Credit director Marshall, who's a veteran Broadway choreographer (he did the recent Cabaret revival), a hardworking cast led by Renée Zellweger and the uncommonly clever screenwriter Bill Condon (Gods and Monsters) with giving the old warhorse a terrific makeover without compromising its classic poses. In the 1990s, some less-than-inspired revivals of the show featured less-than-sparkling players, and Chicago seemed headed for dinner-theater oblivion in Peoria. But a well-made movie can do wonders for a threadbare institution. Marshall's updated conception of the piece is both intimate and powerful, and its underlying messages about the art of publicity and the going price of justice in a cynical world seem more piquant than ever. If anything, the frankly sexual choreography of the late, great Bob Fosse improves on-screen -- all those splay-legged chorines look even better in close-up -- and every time cinematographer Dion Beebe's camera barges into a dingy jail cell or a courtroom throbbing with legal razzle-dazzle, we feel a new zing of recognition. It's not just corrupt, boozy old Chicago we're seeing up there, it's our own relationship with sin. And self.

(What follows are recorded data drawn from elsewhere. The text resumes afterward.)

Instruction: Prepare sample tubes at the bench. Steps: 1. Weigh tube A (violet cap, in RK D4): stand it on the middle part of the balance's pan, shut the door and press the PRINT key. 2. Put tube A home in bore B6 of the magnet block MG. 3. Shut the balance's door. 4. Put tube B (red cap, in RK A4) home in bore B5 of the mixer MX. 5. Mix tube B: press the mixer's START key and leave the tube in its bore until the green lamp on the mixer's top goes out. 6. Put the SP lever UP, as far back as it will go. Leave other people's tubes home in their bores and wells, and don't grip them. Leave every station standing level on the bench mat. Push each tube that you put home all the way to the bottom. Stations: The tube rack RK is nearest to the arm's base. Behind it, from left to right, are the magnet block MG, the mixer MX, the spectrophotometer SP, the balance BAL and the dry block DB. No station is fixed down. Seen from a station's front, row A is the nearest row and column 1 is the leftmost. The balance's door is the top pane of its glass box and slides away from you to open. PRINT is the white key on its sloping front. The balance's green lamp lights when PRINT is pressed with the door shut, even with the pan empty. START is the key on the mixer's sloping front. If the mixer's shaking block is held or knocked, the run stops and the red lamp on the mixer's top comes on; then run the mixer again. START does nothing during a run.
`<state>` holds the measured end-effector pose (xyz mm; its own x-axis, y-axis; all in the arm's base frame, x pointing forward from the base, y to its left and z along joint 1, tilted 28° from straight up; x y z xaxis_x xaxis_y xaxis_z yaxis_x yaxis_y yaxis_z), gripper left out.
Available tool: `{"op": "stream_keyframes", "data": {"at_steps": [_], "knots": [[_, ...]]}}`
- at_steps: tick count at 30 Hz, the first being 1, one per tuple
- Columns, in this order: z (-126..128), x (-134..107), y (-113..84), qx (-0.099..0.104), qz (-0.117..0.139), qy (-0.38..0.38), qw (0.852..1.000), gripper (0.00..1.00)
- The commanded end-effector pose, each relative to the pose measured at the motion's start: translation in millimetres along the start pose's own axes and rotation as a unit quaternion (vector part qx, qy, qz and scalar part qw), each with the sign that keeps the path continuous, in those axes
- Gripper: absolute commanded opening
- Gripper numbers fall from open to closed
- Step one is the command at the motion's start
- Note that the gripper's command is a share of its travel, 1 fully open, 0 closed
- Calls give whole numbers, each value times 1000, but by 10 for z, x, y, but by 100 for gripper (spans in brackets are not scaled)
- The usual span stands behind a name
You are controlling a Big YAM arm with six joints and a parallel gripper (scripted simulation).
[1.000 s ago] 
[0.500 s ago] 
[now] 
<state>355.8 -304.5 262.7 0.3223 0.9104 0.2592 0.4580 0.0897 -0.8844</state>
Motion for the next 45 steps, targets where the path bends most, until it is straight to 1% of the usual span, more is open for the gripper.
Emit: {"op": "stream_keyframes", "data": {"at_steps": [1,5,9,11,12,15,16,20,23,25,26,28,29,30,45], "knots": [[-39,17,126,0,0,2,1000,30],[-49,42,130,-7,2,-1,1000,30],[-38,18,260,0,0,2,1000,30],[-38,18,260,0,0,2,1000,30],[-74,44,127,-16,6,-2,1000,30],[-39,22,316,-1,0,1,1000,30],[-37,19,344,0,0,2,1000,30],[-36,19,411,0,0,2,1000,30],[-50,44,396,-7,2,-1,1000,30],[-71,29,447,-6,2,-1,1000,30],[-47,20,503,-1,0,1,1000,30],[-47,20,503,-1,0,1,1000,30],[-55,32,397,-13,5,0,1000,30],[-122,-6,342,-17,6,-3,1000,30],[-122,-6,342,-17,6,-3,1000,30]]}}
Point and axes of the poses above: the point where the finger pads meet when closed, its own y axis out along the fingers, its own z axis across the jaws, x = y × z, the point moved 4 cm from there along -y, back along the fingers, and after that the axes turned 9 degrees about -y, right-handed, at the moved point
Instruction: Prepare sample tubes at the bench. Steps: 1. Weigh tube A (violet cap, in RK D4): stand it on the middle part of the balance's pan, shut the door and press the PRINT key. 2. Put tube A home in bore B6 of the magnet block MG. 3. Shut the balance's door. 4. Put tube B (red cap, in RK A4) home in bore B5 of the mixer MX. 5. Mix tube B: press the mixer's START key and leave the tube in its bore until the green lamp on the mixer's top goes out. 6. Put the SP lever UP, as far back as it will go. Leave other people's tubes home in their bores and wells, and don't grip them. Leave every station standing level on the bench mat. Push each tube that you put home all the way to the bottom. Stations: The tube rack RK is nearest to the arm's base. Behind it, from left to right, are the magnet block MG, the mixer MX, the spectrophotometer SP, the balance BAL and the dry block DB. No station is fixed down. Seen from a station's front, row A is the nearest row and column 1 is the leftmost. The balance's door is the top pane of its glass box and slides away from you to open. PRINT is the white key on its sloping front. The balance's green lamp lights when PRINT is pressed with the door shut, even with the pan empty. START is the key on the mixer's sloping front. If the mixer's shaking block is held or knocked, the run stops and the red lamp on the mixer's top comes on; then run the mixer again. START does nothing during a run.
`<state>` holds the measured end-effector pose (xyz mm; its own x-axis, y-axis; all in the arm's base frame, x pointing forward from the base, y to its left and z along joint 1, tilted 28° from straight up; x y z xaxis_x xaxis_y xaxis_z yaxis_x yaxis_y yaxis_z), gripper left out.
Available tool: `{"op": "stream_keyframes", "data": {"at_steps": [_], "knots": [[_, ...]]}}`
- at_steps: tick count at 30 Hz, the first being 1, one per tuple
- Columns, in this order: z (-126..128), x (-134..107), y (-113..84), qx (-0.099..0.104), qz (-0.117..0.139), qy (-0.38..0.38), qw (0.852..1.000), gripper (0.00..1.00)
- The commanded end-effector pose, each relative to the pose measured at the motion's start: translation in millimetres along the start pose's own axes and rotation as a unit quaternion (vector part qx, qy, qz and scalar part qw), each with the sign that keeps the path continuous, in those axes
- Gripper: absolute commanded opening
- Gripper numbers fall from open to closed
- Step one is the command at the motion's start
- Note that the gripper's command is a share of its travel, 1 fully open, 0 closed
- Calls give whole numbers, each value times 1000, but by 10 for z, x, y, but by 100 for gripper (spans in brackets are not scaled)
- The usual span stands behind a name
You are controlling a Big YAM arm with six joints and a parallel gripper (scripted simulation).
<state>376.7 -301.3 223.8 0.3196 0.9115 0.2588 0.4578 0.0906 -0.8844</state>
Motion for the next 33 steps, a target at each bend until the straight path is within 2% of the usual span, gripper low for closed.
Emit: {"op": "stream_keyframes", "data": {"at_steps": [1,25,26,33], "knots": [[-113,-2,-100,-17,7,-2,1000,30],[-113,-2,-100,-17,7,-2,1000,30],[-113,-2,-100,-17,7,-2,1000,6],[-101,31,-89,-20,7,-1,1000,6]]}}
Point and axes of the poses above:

Roxie Hart goes way back, of course. Chicago Tribune reporter-turned-playwright Maurine Watkins created the ambitious little floozy in 1926 (a year before The Front Page), when sensational murder trials competed with bathtub gin as the Windy City's favorite source of entertainment. In 1942, Ginger Rogers played Roxie in a frantic Twentieth Century Fox comedy directed by William Wellman. Later, the dynamic Gwen Verdon so enlivened the original Kander-Ebb production -- mounted in the backwash of Richard Nixon's resignation -- that other actresses feared to follow. The feisty Zellweger has no such qualms. Constantly fantasizing about her future (that's where the production numbers are now hatched -- in her mind), this delightfully self-absorbed Roxie not only shoots her nasty boyfriend (Dominic West) with great relish, she courts tabloid celebrity with a diligence that would shame Princess Di's butler. Why not parlay a teensy bit of homicide into a showbiz career? Especially if your well-dressed, overpriced lawyer (a surprisingly agile Richard Gere) has never lost a case and -- as these moviemakers would have it -- can turn defendant, press and jury into his marionettes. You can't help imagining Johnny Cochran down at the multiplex, scribbling notes on his French cuffs.

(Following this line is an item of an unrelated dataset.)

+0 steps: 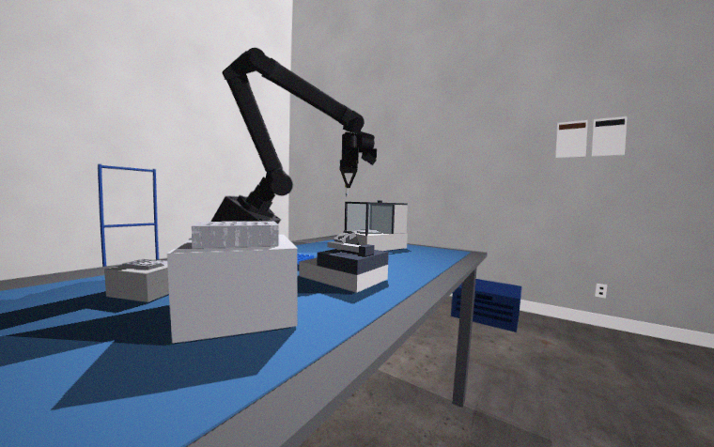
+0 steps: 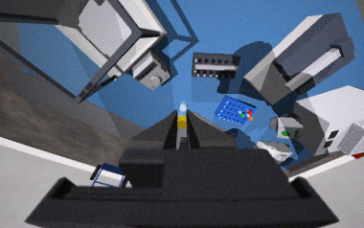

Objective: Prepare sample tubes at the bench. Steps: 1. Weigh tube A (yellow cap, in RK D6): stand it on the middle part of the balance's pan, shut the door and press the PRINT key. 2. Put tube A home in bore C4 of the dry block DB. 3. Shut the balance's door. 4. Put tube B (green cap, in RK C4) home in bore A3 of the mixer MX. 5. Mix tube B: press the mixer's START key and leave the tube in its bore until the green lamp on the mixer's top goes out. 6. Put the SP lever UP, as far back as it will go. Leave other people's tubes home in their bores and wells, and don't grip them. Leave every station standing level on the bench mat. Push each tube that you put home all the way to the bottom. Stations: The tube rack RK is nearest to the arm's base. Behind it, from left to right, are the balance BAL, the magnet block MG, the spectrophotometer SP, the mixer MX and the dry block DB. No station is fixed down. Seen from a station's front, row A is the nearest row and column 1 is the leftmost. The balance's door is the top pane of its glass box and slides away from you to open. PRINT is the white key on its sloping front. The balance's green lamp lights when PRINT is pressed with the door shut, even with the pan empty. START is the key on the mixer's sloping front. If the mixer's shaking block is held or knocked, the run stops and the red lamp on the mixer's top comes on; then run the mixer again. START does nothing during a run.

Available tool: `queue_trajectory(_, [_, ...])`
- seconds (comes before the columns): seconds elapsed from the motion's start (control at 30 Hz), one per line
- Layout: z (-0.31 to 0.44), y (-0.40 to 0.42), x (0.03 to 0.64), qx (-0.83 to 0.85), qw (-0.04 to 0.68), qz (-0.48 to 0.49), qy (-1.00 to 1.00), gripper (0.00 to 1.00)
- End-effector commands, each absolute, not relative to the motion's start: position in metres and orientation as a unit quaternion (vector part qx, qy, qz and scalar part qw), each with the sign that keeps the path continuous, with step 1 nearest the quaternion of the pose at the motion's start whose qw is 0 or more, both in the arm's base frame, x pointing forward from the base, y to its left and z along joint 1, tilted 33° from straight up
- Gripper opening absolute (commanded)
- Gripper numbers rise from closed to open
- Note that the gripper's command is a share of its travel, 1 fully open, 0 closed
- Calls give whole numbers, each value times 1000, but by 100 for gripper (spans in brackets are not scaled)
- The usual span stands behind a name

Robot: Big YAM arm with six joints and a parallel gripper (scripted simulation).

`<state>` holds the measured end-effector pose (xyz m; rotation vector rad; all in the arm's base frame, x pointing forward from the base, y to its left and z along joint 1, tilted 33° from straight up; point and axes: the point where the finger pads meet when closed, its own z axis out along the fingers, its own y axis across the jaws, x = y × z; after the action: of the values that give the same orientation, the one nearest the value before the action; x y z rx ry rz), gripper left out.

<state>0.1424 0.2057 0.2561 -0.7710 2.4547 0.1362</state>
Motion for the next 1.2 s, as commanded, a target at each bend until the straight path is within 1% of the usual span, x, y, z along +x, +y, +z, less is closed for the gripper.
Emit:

The singing and dancing in this Chicago are uniformly splendid, right down to Gere's tap dancing. The high wit and dark eroticism Marshall brings to the famous "Cell Block Tango" number are matchless, and the excision of a tune or two (aficionados are sure to miss "Class") does nothing to diminish the excitement. Fresh from her star turn in Bridget Jones's Diary, Zellweger proves herself a great trouper, from the top of her pert blond bob to the bottoms of her shoes. Catherine Zeta-Jones, late of Traffic and America's Sweethearts, makes for a seductive Velma (the role Chita Rivera owned onstage), and hip-hop icon Queen Latifah has some great moments (alas, too brief) as the earthy, graft-ridden prison matron Mama Morton. The wonderful character man John C. Reilly, who has the face of a small-town shoe salesman and the manner of a schmo, plays Roxie's thoroughly baffled, foolishly loyal husband, Amos, to ideal effect.

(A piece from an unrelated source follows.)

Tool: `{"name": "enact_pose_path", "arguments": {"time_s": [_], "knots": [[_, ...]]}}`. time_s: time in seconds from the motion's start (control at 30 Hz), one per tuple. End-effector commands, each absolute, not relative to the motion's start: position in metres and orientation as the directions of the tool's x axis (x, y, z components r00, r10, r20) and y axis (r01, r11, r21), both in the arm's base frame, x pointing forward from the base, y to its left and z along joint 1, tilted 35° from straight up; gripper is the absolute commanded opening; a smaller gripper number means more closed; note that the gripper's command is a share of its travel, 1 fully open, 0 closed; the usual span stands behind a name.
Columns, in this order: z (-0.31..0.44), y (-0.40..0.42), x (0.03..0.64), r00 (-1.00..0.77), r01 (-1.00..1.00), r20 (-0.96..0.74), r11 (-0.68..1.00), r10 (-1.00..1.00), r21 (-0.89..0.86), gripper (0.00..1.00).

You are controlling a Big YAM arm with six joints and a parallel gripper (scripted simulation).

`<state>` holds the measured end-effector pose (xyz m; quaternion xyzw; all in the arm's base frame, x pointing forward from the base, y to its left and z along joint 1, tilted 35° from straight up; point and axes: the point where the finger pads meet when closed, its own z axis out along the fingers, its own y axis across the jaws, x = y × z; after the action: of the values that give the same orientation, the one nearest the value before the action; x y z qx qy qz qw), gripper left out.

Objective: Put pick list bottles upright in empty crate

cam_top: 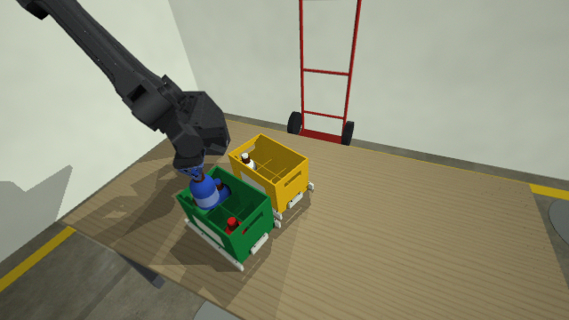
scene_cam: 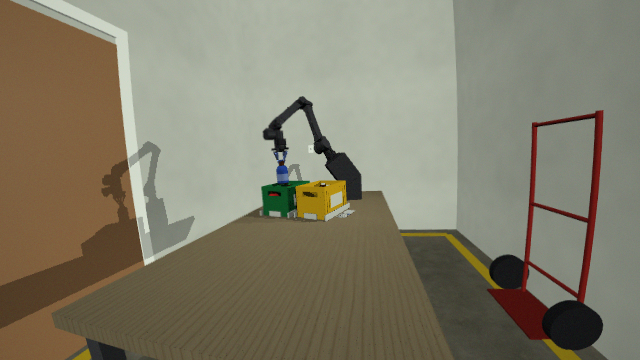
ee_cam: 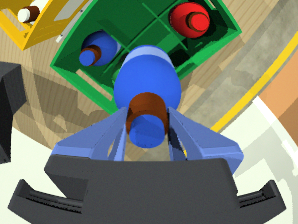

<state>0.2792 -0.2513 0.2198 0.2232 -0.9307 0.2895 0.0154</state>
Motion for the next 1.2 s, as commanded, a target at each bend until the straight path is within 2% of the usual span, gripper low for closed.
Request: {"name": "enact_pose_path", "arguments": {"time_s": [0.0, 1.17], "knots": [[0.2687, -0.2489, 0.2946, -0.907, -0.382, 0.1, 0.701, -0.409, -0.603, 0.0], [0.2775, -0.2482, 0.2999, -0.906, -0.386, 0.103, 0.701, -0.411, -0.6, 0.0]]}}
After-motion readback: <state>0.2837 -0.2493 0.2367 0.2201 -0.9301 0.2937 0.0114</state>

Zellweger and Zeta-Jones may not be the first names that spring to mind when you think musical comedy, but they're perfect fits here, as it turns out. They sing lustily. They seduce. They dance up a storm. By the time Roxie and Velma reach their finale -- the show's bemused tribute to the American public's insatiable hunger for scandal -- any nagging thoughts about immorality have been swept away by an irresistible blur of naked leg. In the emerging celebrity culture of the 1920s, it says here, a smart Chicago lawyer and a ravenous pack of newspaper reporters could transform a criminal into a heroine at the drop of a fedora, then wait by the mailbox for the royalty checks to start rolling in. Well, sure. Absolutely. It's a lesson in personal reinvention learned very well by such disparate characters as Oliver North, Mark Fuhrman or any half-dozen Watergate conspirators you can think of. After all, nothing changes in showbiz but the faces in the band.